Other terms similar to employee benefits that can assist you

  • Employee benefits satisfaction: The level of satisfaction an employee feels regarding the resources they receive from their employer.
  • Workplace perks: Extras offered to employees beyond pay and required resources. They may include free snacks, flexible hours, onsite daycare, and employee discounts.
  • Compensation package: An employee’s pay and benefits inclusions, such as hourly wages or salary, health insurance, 401(k), paid time off, etc.
  • Employee benefits software: Employers use a software system to administer their employee benefits program.
  • Benefits compliance: The process of adhering to applicable employee benefits laws established by the federal, state, or local government.
  • Cafeteria plan: A documented plan that allows employees to pay for certain resources (e.g., traditional 401(k) and health insurance) with pretax dollars via payroll deduction.
  • Health insurance plans: An insurance contract in which the insurer pays some or all of the policyholder’s healthcare costs, so long as the policyholder pays a premium.
  • Benefits brokers and providers: Professionals and vendors that provide solutions to employers and organizations.
  • Employee benefits benchmarking: The process of analyzing how your programs stack up against other employers in your industry (or in similar ones).

Summary of definition

Employee benefits are monetary or non-monetary compensation provided to employees to improve job performance and employee satisfaction. They can be voluntary and are provided at the employer’s discretion. Or they can be mandatory, meaning a governmental body requires the employer to offer them.

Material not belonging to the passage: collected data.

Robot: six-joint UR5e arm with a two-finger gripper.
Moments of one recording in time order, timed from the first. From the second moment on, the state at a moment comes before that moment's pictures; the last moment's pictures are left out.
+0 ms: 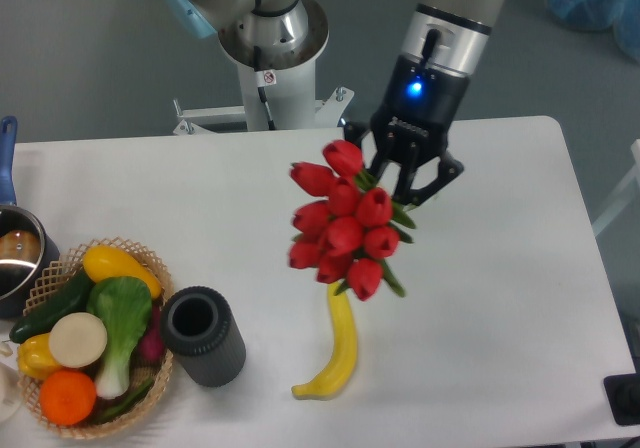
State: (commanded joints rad) arm 2.63 -1.72 -1.60 -0.91 0.64 1.04
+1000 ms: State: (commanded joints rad) arm 2.45 -1.81 -1.59 -0.76 0.44 0.91
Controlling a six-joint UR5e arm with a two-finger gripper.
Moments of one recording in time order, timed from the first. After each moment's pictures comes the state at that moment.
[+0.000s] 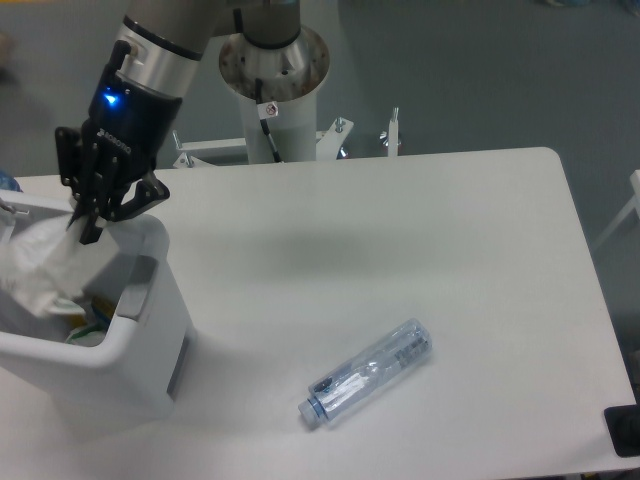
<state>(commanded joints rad) 2.20 -1.61 -1.65 -0.85 0.96 0.62</state>
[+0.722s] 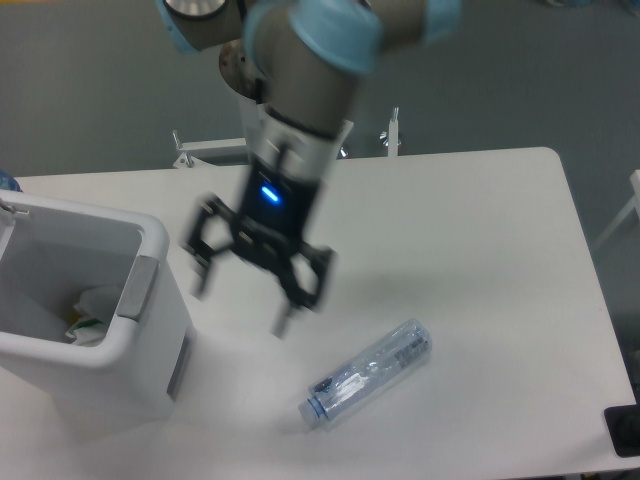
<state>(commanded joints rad) 2.44 -2.00 -1.44 -0.85 1.08 0.80</state>
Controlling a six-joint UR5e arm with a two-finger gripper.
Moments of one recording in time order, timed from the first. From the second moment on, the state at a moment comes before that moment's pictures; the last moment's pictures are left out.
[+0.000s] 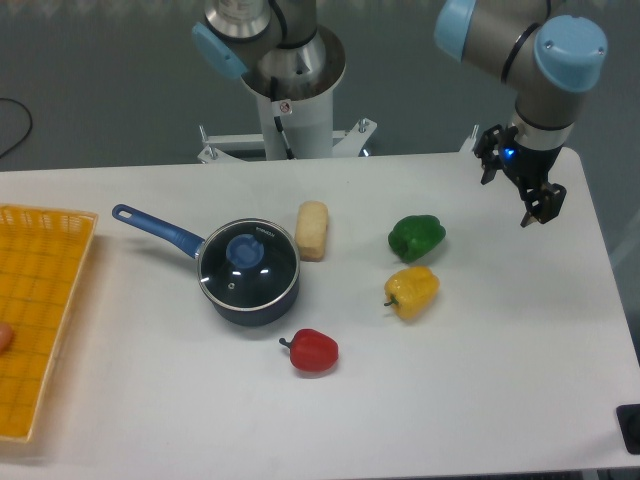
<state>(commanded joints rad) 2.90 -1.82 -1.63 -1.22 1.54 1.87</state>
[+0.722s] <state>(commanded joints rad) 2.87 -1.82 -1.66 -1.20 1.53 1.79</state>
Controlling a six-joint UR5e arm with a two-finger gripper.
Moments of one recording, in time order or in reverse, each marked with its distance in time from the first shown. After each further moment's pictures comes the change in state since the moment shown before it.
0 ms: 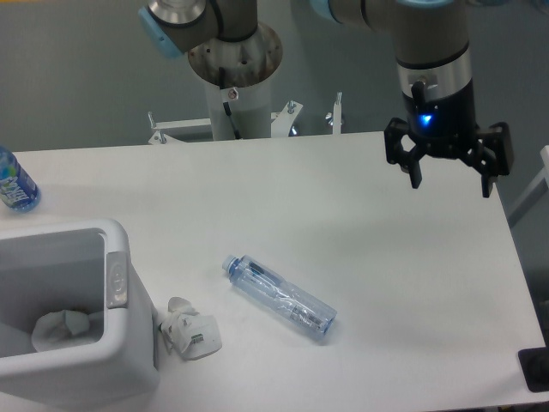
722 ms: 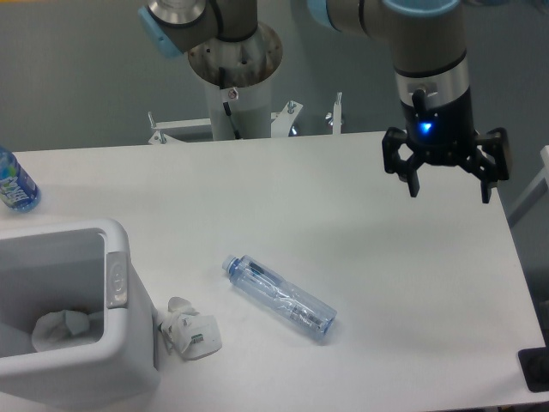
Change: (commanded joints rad) arm -0.017 -0.023 -0.003 0.044 -0.006 -0.184
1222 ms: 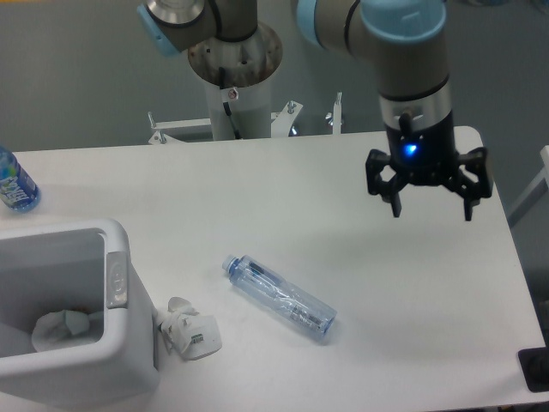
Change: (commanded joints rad) arm -0.064 -0.020 -0.066 0.109 -0.002 -0.122
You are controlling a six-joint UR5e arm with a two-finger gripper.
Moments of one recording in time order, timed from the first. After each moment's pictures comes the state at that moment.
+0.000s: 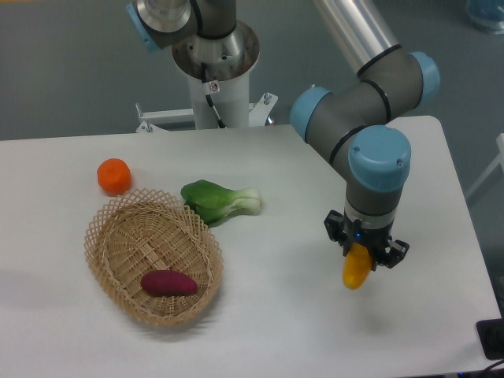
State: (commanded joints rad) arm 2.55 -2.07 -1.41 -1.08 1.61 1.14
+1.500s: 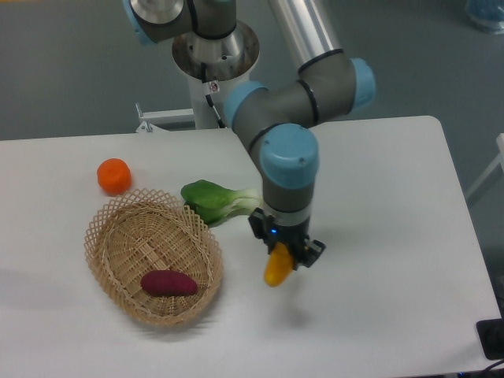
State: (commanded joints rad) arm 2.33 -1.93 -1.63 -1.01 1.53 0.99
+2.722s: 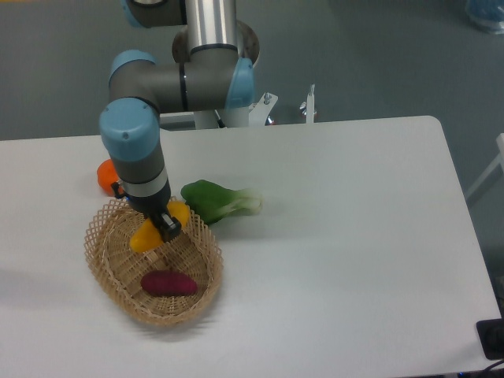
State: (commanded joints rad) arm 2.02 -1.89 -1.80 -0.99 1.54 0.93
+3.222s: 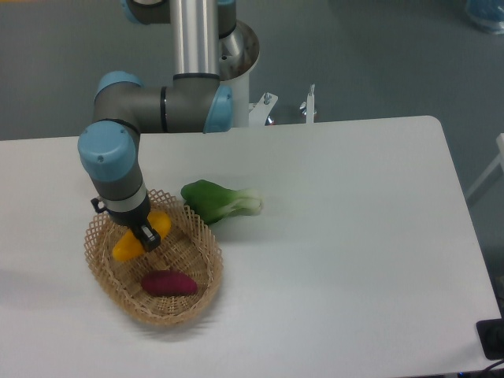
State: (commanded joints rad) arm 1.98 -1.94 -1.81 -0.91 1.54 0.85
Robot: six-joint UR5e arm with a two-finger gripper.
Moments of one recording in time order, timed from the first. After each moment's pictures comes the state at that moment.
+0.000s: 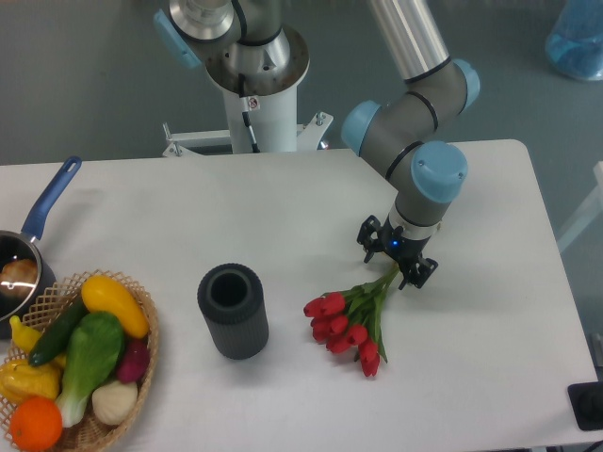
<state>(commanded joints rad) 2.71 -2.03 -1.84 -0.85 1.43 1.43</state>
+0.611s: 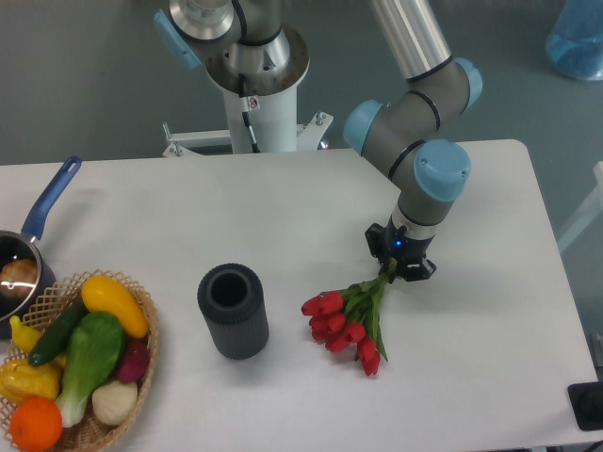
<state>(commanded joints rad) 2.71 -2.03 -1.82 -0.85 1.43 1.42</state>
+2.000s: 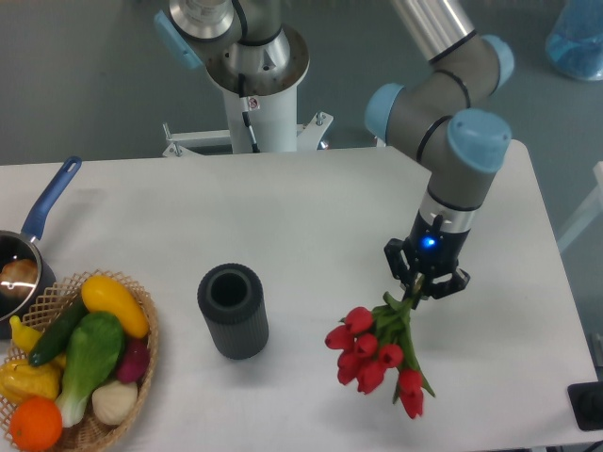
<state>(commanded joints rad) 2.73 -1.98 -1.60 -0.85 1.11 1.23</state>
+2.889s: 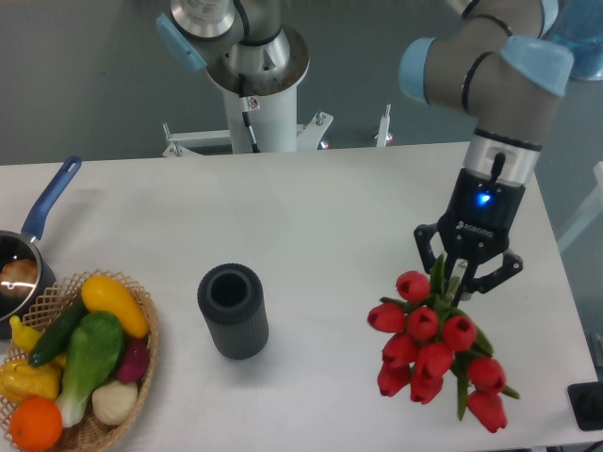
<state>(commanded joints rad) 2.80 -1.94 -1.50 -0.85 0.81 1.08</state>
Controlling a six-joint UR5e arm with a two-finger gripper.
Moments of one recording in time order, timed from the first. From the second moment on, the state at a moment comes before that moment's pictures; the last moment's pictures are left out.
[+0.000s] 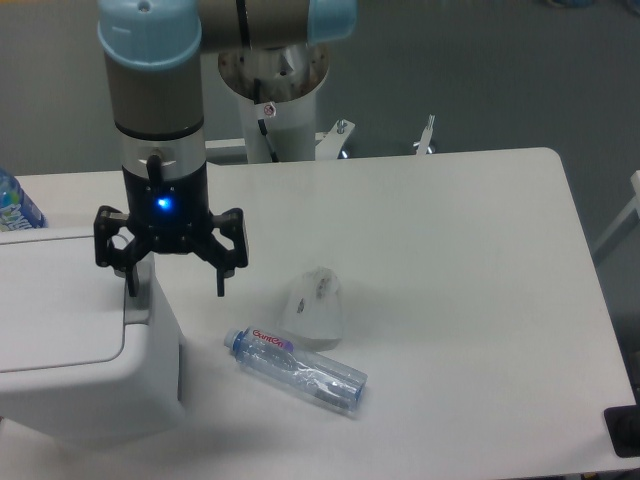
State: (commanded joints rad) arm 2.15 -1.80 -1.38 -1.14 1.45 0.08
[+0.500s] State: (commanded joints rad) arm 2.15 -1.80 -1.40 -1.14 1.45 0.08
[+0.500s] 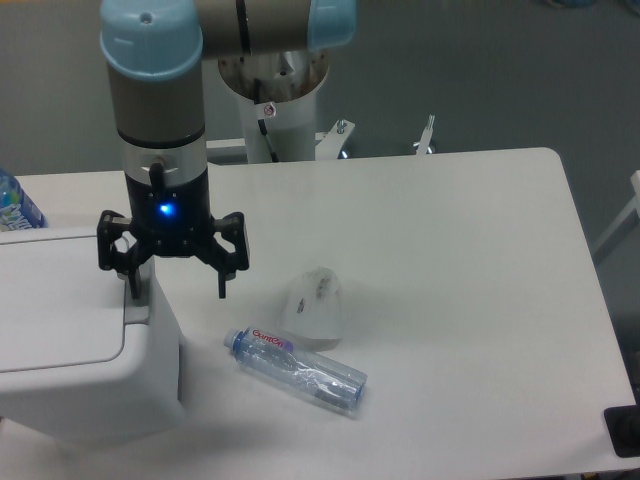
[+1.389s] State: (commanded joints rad) arm 2.15 -1.81 -1.40 -1.14 1.45 0.08
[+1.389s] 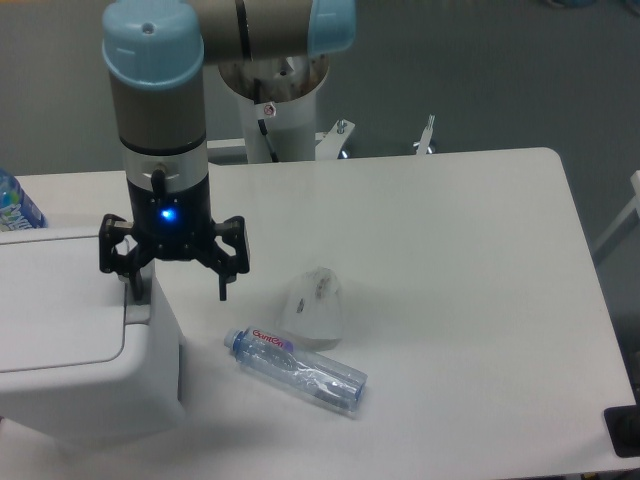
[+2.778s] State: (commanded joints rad) arm 2.37 -1.78 -1.36 -1.16 1.64 0.43
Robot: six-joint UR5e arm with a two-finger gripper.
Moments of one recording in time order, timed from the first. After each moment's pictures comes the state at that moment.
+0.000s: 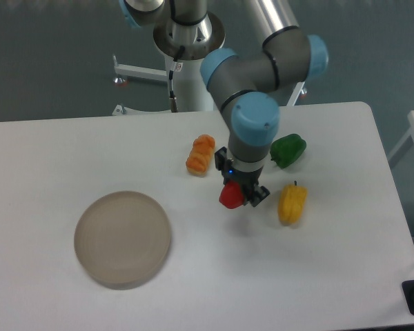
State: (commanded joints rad) arm 2.28 -2.02 -1.32 -1.40 1.54 1.27
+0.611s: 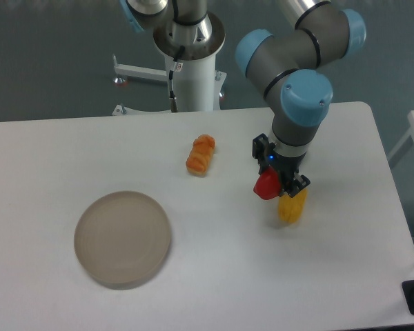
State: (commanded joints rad) arm 2.34 -2.02 -1.31 -1.38 1.55 1.47
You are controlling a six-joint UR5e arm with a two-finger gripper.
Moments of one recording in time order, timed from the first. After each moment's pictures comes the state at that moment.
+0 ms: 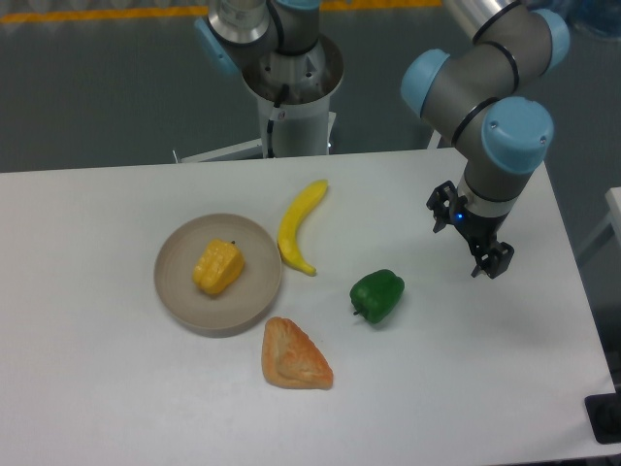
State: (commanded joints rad) arm 2.41 -1.92 -1.50 -1.29 1.57 1.64
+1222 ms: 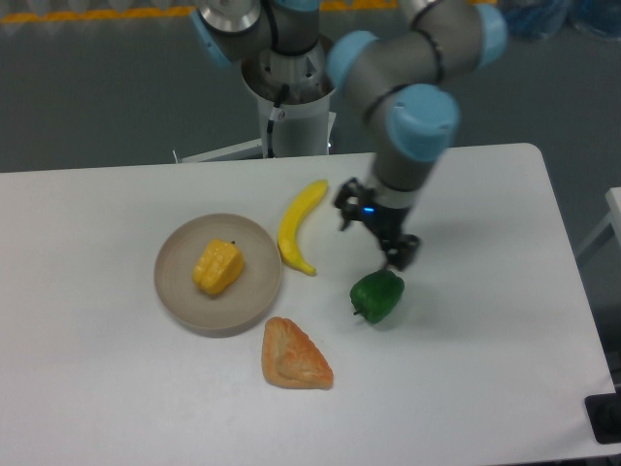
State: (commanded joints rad) arm 2.12 -1.74 -1.72 -1.29 1.43 1.18
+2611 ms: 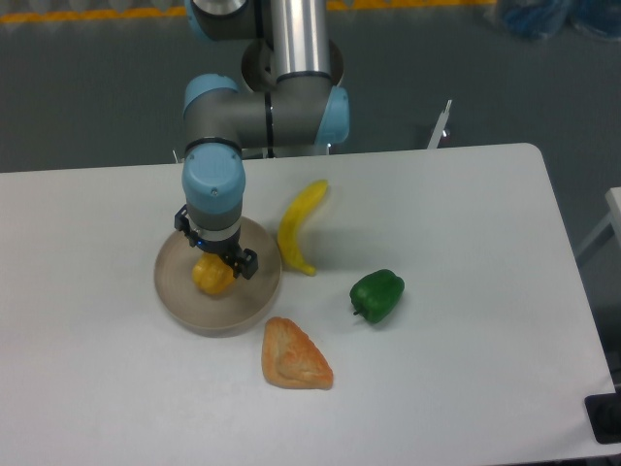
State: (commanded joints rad) arm 1.82 -1.89 -1.79 -1.17 1.46 0.63
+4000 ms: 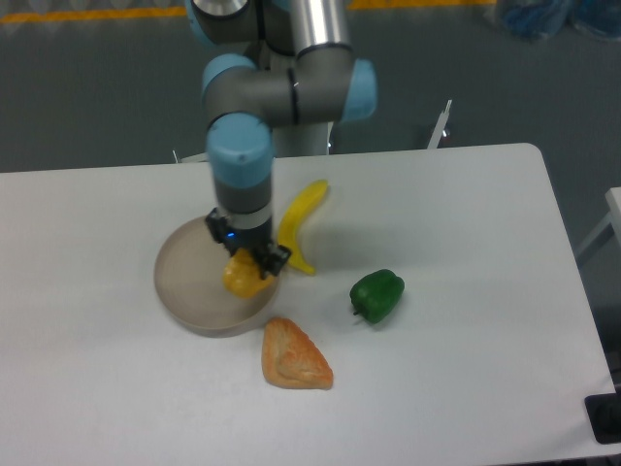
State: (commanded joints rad) arm 2.06 -1.77 -1.63 -1.23 1.51 0.84
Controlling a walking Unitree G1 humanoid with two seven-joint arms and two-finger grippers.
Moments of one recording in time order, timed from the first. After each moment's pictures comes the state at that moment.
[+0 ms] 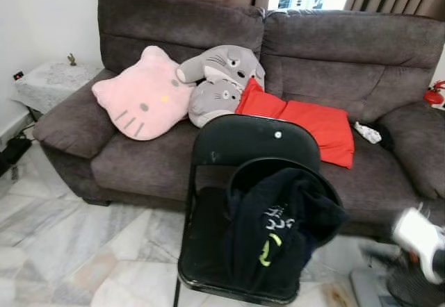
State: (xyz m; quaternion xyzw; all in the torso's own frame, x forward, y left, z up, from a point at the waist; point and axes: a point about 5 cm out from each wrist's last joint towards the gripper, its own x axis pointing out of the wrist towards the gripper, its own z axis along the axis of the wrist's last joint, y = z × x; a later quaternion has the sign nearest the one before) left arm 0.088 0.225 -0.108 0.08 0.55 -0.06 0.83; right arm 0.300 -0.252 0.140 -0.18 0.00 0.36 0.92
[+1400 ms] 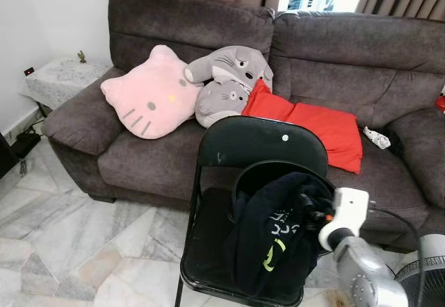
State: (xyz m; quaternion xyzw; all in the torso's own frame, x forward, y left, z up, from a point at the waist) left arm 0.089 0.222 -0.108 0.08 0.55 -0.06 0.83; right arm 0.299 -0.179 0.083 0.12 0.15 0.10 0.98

By providing these resources, small businesses can:

  • Attract talented people
  • Boost engagement and productivity
  • Decrease employee turnover
  • Edge out the competition during recruitment and after hiring
  • Elevate the business’ reputation

Similar Glossary definitions you must know

Ancillary benefits

Add-ons that enhance an employee’s job-based health insurance plan. They may include:

  • Critical illness insurance
  • Dental insurance
  • Life insurance
  • Long-term insurance
  • Vision insurance

Benefits administration technology

An automated system that HR professionals can use to reduce paperwork and streamline the administration process, including open enrollment.


A state-licensed individual who helps employers research, design, and market their packages. Brokers can assist with:

  • Compliance
  • Cost control
  • Custom plan design
  • Employee education
  • Plan implementation

Plan sponsor

From an employment perspective, a plan sponsor is an employer who establishes and offers an employee benefit plan (such as a group health plan or a retirement plan) to its employees.